**Work instruction**
Begin at the line containing "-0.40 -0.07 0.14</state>" in the entries below and end at the line containing "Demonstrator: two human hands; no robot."; transcribe that range exactly and nothing outside it.
____ Stored data
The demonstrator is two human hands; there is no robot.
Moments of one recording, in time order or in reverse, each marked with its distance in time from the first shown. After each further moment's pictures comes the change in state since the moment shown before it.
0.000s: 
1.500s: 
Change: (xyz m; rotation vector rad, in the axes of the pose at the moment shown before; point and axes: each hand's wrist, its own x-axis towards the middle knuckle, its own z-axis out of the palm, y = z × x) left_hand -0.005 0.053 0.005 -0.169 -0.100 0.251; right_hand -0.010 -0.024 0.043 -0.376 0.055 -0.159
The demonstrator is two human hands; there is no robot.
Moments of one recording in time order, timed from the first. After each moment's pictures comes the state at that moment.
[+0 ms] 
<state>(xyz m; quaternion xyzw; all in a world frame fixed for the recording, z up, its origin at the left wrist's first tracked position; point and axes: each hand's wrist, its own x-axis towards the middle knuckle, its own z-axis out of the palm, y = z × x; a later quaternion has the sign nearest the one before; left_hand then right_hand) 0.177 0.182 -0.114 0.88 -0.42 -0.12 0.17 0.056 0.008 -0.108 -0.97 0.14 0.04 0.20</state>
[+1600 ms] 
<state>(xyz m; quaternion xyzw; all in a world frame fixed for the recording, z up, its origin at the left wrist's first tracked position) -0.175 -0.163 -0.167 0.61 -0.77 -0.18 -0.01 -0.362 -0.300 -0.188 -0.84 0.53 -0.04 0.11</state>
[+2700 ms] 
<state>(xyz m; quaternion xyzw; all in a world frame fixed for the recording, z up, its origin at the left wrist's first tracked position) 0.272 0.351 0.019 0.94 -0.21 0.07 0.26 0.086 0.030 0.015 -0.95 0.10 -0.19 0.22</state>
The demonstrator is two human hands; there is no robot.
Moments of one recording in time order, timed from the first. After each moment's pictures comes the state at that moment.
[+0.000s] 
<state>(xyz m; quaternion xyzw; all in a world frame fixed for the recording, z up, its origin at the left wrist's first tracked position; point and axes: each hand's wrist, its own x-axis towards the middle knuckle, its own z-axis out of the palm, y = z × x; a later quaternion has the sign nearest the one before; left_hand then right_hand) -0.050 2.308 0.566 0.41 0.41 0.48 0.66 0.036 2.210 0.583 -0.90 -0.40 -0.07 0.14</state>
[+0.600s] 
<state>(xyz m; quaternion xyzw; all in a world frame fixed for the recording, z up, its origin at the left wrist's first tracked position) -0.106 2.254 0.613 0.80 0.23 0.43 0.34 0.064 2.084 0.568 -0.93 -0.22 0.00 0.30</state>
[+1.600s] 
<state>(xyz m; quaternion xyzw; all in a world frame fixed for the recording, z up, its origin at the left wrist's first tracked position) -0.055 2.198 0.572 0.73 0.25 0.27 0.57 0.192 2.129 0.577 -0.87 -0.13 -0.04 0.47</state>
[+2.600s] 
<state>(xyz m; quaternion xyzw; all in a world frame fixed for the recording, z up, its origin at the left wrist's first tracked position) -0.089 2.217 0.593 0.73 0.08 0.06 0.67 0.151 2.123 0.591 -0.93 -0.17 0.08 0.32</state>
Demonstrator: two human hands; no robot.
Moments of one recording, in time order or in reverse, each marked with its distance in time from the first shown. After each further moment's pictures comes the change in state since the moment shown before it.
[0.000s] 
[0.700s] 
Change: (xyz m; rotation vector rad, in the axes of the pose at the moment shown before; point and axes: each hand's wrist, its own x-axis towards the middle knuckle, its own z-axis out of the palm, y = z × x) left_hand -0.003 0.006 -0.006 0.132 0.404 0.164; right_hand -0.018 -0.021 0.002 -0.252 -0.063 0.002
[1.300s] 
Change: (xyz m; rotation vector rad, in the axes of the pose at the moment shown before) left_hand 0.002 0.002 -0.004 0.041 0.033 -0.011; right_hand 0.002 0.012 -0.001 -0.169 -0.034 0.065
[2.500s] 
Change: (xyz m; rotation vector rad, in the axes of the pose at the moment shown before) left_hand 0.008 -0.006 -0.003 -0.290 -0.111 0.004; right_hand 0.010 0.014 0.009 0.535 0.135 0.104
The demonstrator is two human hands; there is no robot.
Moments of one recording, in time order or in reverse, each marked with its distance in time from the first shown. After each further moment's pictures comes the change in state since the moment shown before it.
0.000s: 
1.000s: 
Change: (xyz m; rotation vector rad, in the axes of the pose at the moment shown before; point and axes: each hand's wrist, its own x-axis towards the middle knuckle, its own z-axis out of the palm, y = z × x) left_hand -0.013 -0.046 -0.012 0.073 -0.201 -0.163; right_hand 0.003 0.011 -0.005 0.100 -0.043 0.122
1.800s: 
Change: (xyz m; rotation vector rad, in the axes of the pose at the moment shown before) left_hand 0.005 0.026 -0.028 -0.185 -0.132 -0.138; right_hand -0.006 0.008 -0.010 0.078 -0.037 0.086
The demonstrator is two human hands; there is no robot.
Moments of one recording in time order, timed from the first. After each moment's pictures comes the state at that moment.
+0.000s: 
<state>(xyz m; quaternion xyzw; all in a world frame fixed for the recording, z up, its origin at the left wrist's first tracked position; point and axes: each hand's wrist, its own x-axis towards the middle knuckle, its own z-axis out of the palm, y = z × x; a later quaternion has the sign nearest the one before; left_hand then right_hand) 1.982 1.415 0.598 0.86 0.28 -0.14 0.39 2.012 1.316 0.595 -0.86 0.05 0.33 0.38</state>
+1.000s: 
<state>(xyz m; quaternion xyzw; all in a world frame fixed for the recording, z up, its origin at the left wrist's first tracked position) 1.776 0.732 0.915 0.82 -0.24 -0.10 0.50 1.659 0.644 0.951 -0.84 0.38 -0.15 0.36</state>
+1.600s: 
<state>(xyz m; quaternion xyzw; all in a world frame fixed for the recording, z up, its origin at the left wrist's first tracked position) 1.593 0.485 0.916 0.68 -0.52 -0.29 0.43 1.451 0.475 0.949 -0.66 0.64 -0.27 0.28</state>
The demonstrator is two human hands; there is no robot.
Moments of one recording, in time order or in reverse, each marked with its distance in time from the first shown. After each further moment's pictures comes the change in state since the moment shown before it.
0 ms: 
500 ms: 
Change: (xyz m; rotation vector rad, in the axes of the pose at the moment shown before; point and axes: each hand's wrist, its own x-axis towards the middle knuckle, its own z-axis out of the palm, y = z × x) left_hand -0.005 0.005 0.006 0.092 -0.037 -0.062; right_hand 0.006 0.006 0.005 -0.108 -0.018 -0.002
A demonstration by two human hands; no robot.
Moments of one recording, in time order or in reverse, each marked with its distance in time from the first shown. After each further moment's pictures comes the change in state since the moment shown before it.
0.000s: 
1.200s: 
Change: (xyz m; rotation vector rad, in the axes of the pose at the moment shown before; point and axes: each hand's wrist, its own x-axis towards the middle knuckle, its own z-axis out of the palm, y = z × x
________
**Finished exercise**
<state>(xyz m; quaternion xyzw; all in a world frame fixed for the recording, z up, its origin at the left wrist's first tracked position; point and axes: each hand's wrist, its own x-axis towards the middle knuckle, its own z-axis out of the palm, y = z × x; a later quaternion has the sign nearest the one before; left_hand then right_hand) -0.050 2.308 0.566 0.41 0.41 0.48 0.66 0.036 2.210 0.583 -0.90 -0.40 -0.07 0.14</state>
[+0.600s] 
<state>(xyz m; quaternion xyzw; all in a world frame fixed for the recording, z up, its origin at the left wrist's first tracked position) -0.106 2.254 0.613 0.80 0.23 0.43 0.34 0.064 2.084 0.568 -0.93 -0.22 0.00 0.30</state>
[+1.600s] 
<state>(xyz m; quaternion xyzw; all in a world frame fixed for the recording, z up, its origin at the left wrist's first tracked position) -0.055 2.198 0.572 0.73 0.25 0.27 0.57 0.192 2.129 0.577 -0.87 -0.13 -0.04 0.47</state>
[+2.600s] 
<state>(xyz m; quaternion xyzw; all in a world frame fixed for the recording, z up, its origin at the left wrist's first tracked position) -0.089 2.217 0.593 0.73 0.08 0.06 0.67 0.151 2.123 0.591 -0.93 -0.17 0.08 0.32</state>
Demonstrator: two human hands; no robot.

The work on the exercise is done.